• Work item:
From the listing below, extract every line in which the word "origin" appears.

• Input data:
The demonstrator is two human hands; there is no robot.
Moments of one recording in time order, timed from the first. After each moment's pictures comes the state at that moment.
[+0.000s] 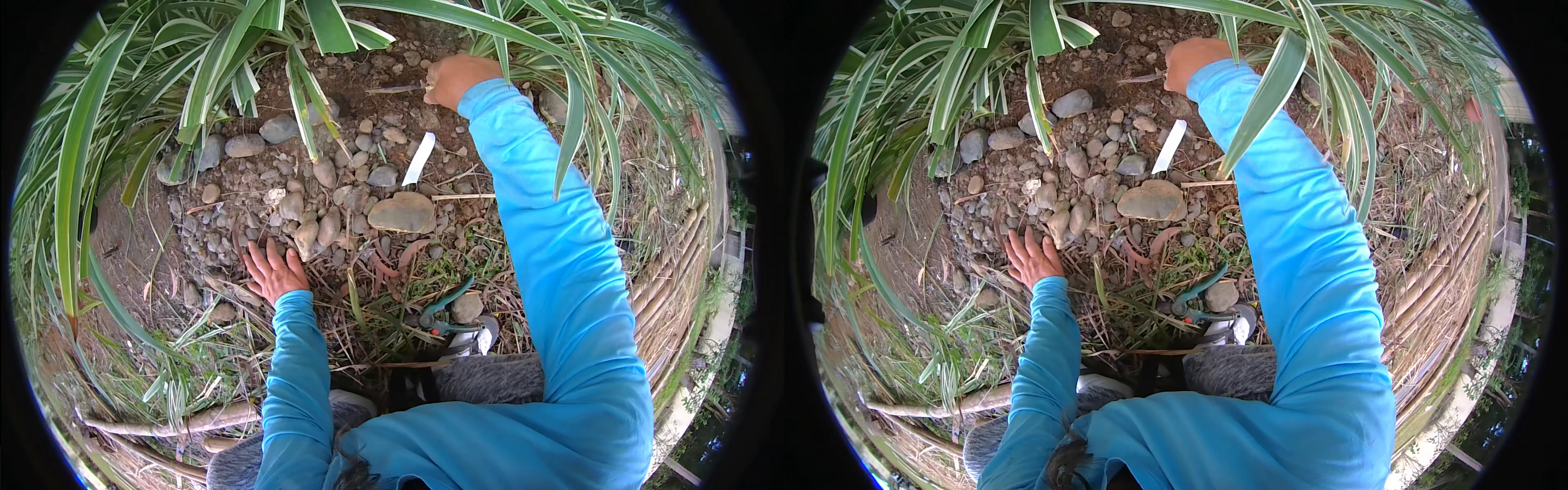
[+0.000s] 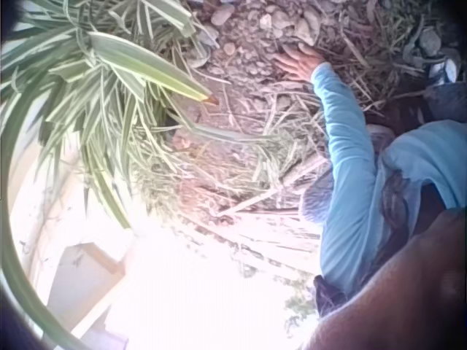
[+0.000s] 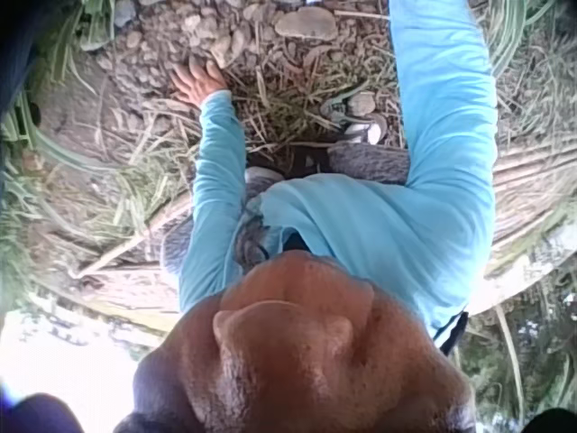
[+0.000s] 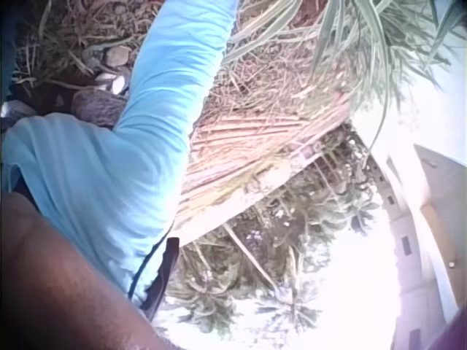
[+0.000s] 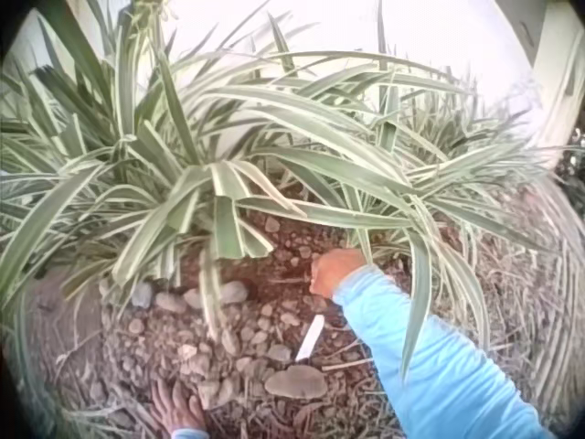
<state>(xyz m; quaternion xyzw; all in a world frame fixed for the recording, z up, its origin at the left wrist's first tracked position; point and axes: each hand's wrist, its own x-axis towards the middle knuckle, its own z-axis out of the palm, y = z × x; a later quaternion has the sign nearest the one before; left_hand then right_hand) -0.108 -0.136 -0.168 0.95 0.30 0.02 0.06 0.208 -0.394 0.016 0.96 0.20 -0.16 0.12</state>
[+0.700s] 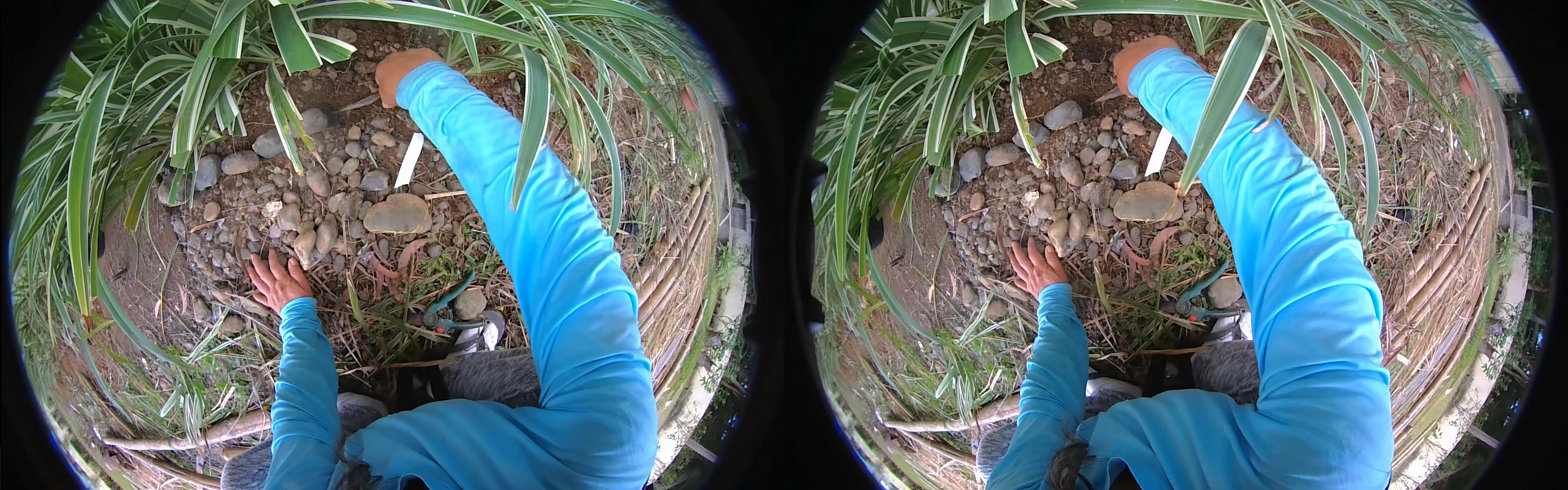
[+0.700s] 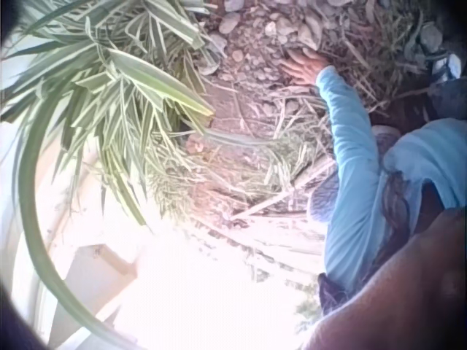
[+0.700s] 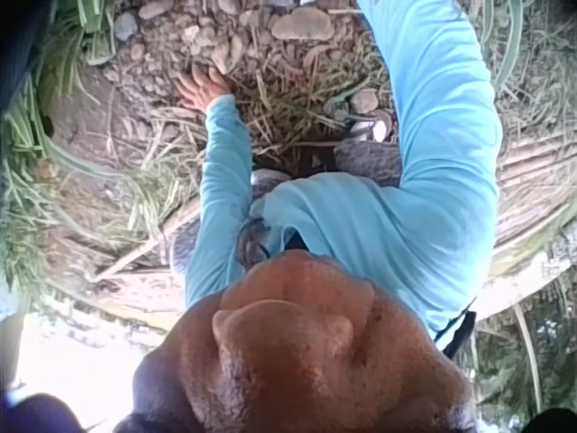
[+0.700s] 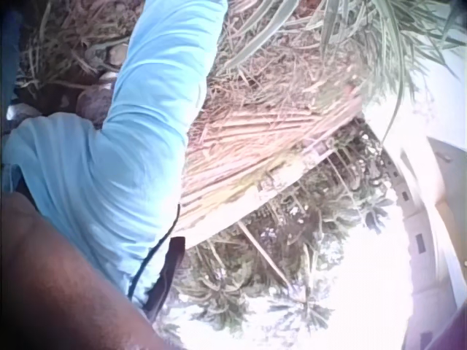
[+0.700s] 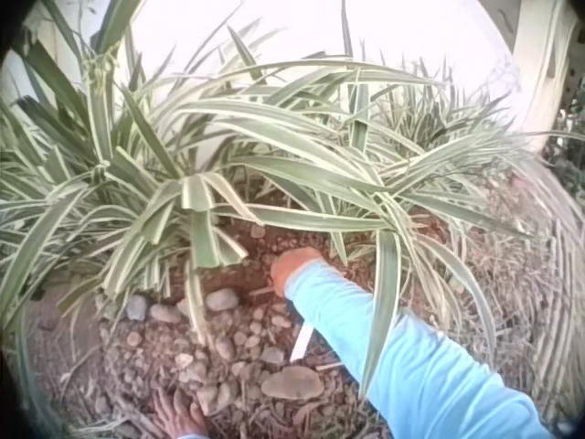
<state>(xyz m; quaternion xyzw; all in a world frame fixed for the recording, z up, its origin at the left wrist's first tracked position) -0.106 -0.138 -0.166 0.95 0.31 0.00 0.05 0.214 -0.361 0.025 0.95 0.19 -0.16 0.18</state>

• The completed task:
<state>(xyz m; quaternion xyzw; all in a world frame fixed for the recording, z up, its origin at the left wrist's first tracked position; point and axes: each hand's wrist, its own x-axis towards the middle knuckle, its own z-axis out of the palm, y = z × x; a later quaternion has the sign nearest the one before; left_hand then right_hand) -0.108 -0.136 -0.168 0.95 0.30 0.02 0.06 0.208 -0.394 0.016 0.96 0.20 -0.16 0.12</state>
<state>(xyz m; quaternion xyzw; all in a world frame fixed for the recording, z up, its origin at the left wrist's first tracked position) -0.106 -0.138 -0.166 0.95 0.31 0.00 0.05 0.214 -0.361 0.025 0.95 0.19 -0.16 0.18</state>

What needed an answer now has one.